Updated

Hurricane Ingrid weakened to a tropical storm as it crossed Mexico's northeastern coast Monday, one day after 21 people died when another storm struck the opposite side of the country.

Ingrid made landfall near La Pesca in the state of Tamaulipas, packing maximum sustained winds of 65 miles (100 kilometers) per hour and threatening to spark flash floods and mudslides, according to the US National Hurricane Center.

Thousands of people were evacuated from towns on the Pacific and Gulf of Mexico coasts over the weekend as Ingrid and Tropical Storm Manuel set off landslides and floods that damaged bridges and homes.

The last time the country was hit by two tropical storms in the span of 24 hours was in 1958, according to National Weather Service coordinator Juan Manuel Caballero.

Manuel dissipated overnight after unleashing floods that brought as much as three-foot (one-meter) high water in the Pacific resort of Acapulco, dragging away cars and forcing some residents to take refuge on top floors of homes.

Emergency personnel said rescue missions were complicated because the rising waters brought out crocodiles.

At least 11 of the 21 deaths were in Acapulco, including a family of six people whose home was crushed by a landslide. Five others were killed when a wall collapsed in the port city.

The city's international airport was closed and the highway linking Mexico City to Acapulco was shut down due to landslides and flooding in the southwestern state of Guerrero. Authorities hoped to reopened both later Monday.

Some 2,000 people were evacuated from their homes in the state, while more than 20,000 households lost power.

"For the moment, there are officially 21 people dead," national civil protection chief Luis Felipe Puente told a news conference late Sunday.

In addition to the 11 dead in Acapulco, a woman was killed by a landslide elsewhere in Guerrero, while a man and a child died in a landslide in the state capital Chilpancingo, Puente said.

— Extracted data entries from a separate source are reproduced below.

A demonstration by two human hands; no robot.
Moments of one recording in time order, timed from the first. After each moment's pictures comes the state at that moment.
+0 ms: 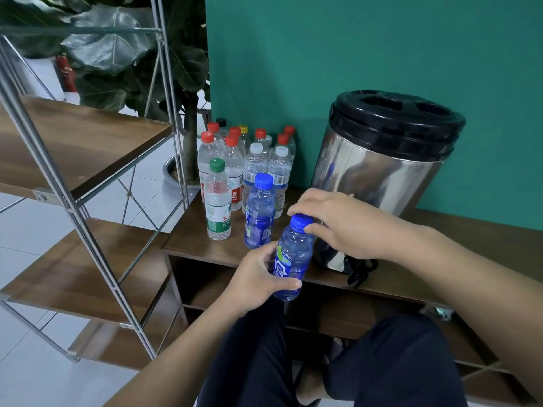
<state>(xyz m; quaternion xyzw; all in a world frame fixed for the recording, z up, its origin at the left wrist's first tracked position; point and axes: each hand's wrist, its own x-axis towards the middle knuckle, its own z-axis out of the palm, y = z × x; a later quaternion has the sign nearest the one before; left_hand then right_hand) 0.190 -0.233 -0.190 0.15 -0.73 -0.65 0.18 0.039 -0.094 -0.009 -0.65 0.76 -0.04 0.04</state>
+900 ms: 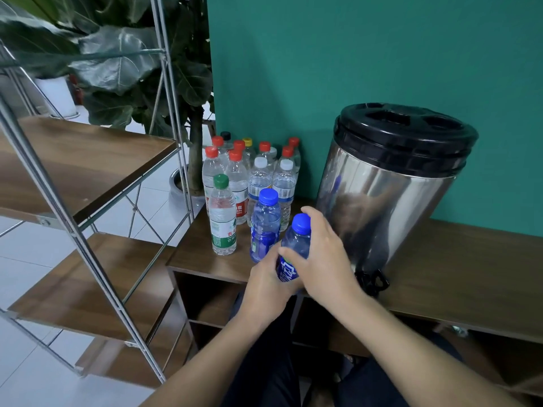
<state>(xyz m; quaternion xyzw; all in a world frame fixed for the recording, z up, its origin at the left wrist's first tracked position) 0.166 -0.230 -0.190 0.22 -0.77 -0.53 0.28 0.077 -0.127 -0.102 -0.41 0.82 -0.40 0.00</state>
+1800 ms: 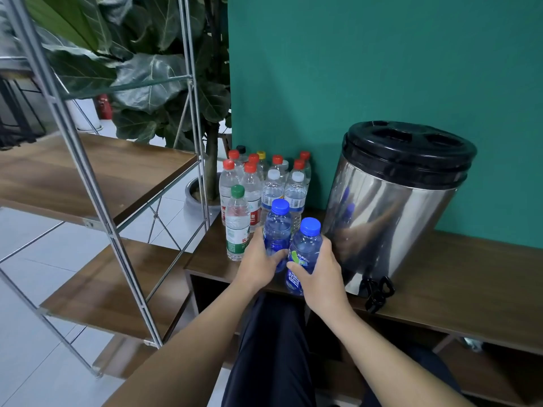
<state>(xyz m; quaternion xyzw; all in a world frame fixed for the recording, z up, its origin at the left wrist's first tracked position) 0.155 -0.301 -0.172 0.27 -0.78 -0.50 0.28 0.075 -0.145 -0.164 -0.32 0.80 -0.51 0.04</state>
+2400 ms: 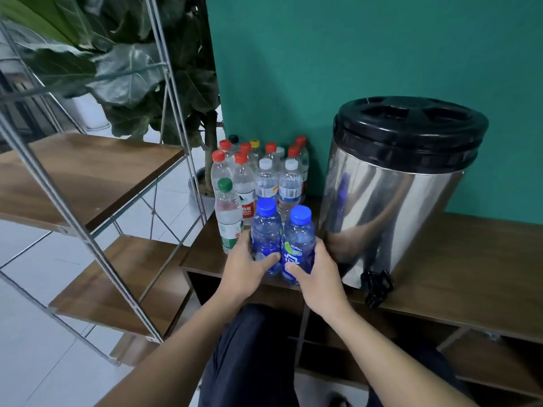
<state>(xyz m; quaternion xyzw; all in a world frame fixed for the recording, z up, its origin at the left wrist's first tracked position) 0.182 -0.289 -0.174 0.29 -0.75 -0.52 0.28 0.059 -0.139 -0.183 -0.32 0.76 -0.55 0.12</state>
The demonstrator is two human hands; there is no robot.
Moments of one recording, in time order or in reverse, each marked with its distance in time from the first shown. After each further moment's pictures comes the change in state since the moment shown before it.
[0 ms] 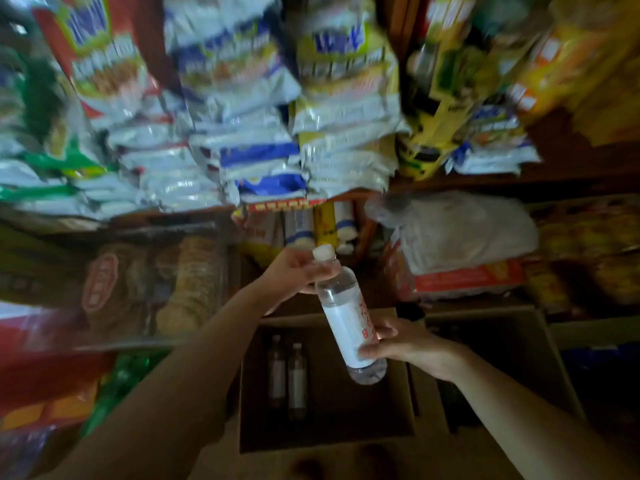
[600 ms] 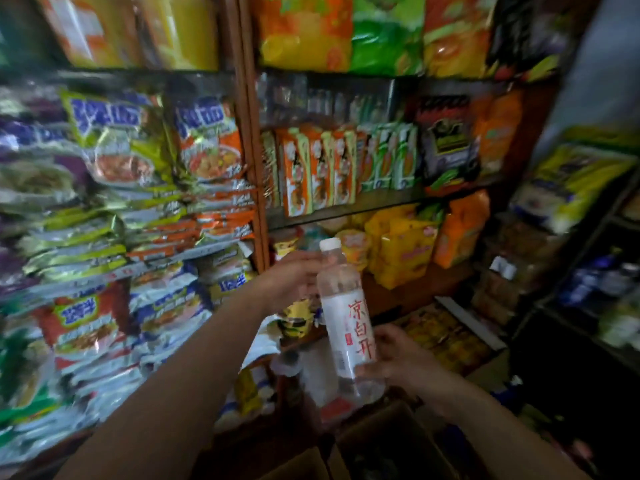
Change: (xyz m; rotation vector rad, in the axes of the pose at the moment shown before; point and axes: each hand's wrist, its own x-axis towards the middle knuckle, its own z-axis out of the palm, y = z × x) left_hand -0.161 0.360 0.099 -0.065 -0.415 0.363; right_hand -0.346 -0.141 0.009 0.240 0.654 -0.468
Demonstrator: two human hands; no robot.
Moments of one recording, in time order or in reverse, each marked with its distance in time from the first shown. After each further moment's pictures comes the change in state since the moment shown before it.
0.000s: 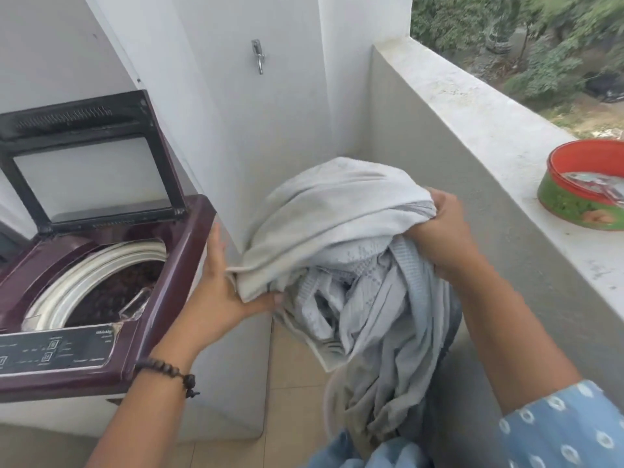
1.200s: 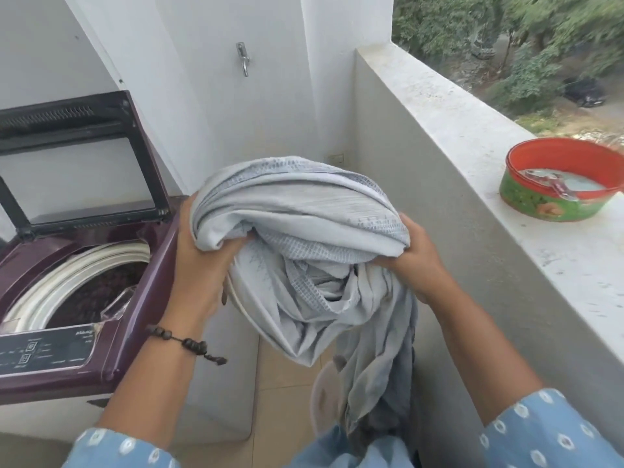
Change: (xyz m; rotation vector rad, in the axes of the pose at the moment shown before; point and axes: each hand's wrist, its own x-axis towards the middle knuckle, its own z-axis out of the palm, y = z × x) left_hand 0.024 0.016 0.016 -0.448 0.296 0.238; right_hand -0.028 0.037 -0.018 -0.004 -0.102 0.003
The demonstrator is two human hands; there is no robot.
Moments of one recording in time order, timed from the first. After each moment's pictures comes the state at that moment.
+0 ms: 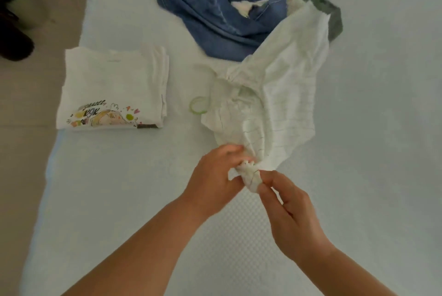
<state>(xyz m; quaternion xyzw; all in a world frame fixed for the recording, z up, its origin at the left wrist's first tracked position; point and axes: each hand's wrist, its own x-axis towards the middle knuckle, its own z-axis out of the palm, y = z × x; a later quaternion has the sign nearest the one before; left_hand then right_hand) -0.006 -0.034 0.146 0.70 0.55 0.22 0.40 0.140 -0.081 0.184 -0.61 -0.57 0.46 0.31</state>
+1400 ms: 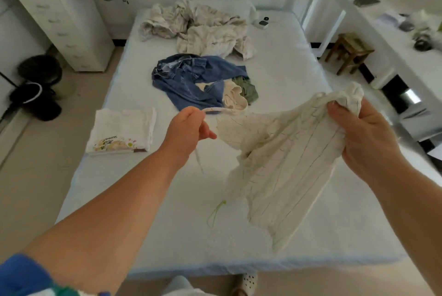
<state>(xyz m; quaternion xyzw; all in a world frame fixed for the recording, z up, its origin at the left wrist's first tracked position) 0.100 -0.135 0.456 0.46 0.57 0.45 0.52 0.353 -0.188 0.532 -0.55 -0.42 0.47 0.54</state>
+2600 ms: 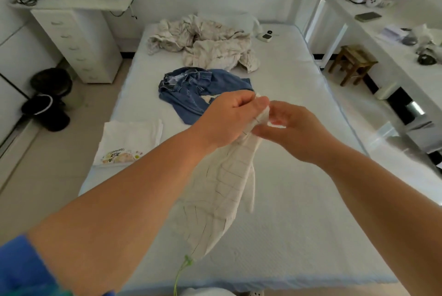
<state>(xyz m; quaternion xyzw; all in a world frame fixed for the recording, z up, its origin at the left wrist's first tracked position) 0.137 -0.114 0.541 0.69 0.42 0.37 0.47 0.298 -0.133 0.540 -0.51 -0.73 0.35 0.30</state>
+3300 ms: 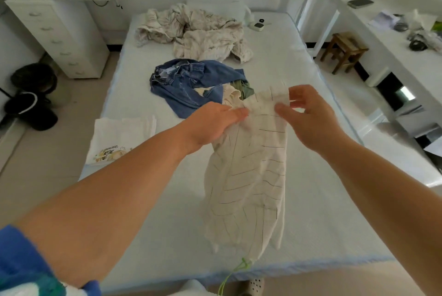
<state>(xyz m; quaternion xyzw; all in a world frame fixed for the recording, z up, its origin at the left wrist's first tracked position) 0.109 -0.105 0.521 0.64 0.49 0.20 0.56 0.306 -0.123 0.520 -0.69 -0.57 0.28 0.35</state>
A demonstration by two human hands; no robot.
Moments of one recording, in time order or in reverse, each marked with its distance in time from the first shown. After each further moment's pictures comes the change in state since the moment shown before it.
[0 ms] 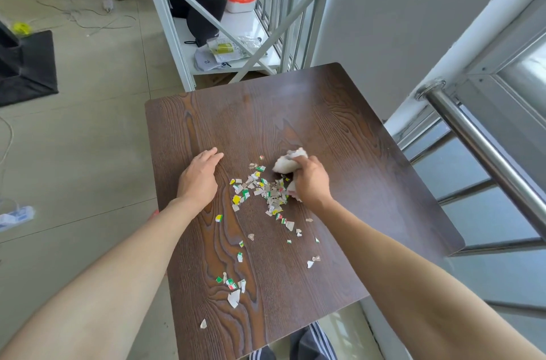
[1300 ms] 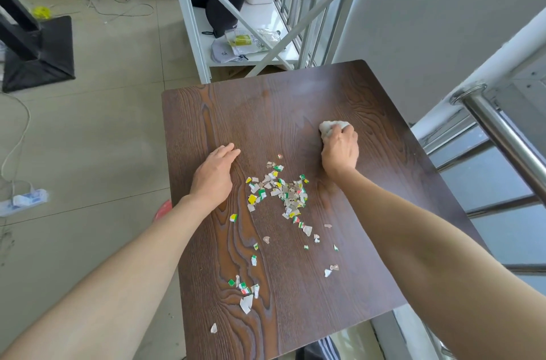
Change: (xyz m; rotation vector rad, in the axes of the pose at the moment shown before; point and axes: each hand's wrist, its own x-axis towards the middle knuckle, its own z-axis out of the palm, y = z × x) left_hand 0.004 -0.010 0.006 -0.054 0.008 0.054; right_hand 0.080 0.005 -0.002 -0.318 0.197 0.099
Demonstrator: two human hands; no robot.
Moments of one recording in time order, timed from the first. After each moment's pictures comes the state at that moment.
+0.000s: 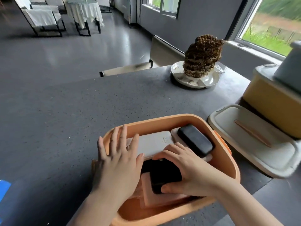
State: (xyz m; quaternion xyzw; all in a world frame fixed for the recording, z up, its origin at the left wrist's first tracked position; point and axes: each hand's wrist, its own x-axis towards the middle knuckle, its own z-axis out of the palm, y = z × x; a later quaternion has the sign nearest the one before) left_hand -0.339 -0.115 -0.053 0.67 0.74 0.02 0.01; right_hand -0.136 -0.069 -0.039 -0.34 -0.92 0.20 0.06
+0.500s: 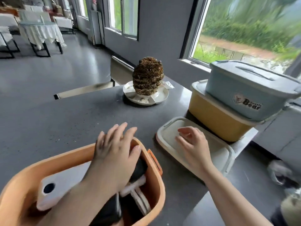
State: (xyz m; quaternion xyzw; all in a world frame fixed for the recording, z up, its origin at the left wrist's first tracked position) left_hand -0.201 -0.038 0.005 0.75 0.62 0.20 0.07; right_hand 0.039 0.011 -0.045 -0.64 -0.61 0.15 0.44
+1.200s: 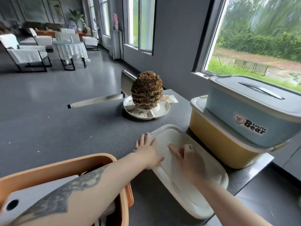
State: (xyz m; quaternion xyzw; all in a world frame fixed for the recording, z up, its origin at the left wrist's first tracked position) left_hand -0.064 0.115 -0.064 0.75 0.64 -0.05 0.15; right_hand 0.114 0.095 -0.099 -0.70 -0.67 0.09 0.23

Guerrero state civil protection official Constantino Gonzales Vargas told AFP that six people died in a road accident due to slippery conditions, but Puente did not report these fatalities.

In the central state of Hidalgo, a nurse and her driver drowned when their car was swept away by an overflowing river, civil protection officials there said. Another woman died in a landslide.

Three people, including a 16-year-old boy, were killed in a landslide in Tlatlauquitepec, a mountain town in central state of Puebla.

Puente reported another storm-related death in the southern state of Oaxaca.

Ingrid forced several towns to cancel independence day celebrations in Tamaulipas.

State-run energy firm Pemex evacuated three oil platforms off the Gulf coast of the northeastern state of Tamaulipas and shut down 24 wells.

The former hurricane had already forced the evacuation of 6,000 people in the east coast state of Veracruz after two rivers overflowed their banks.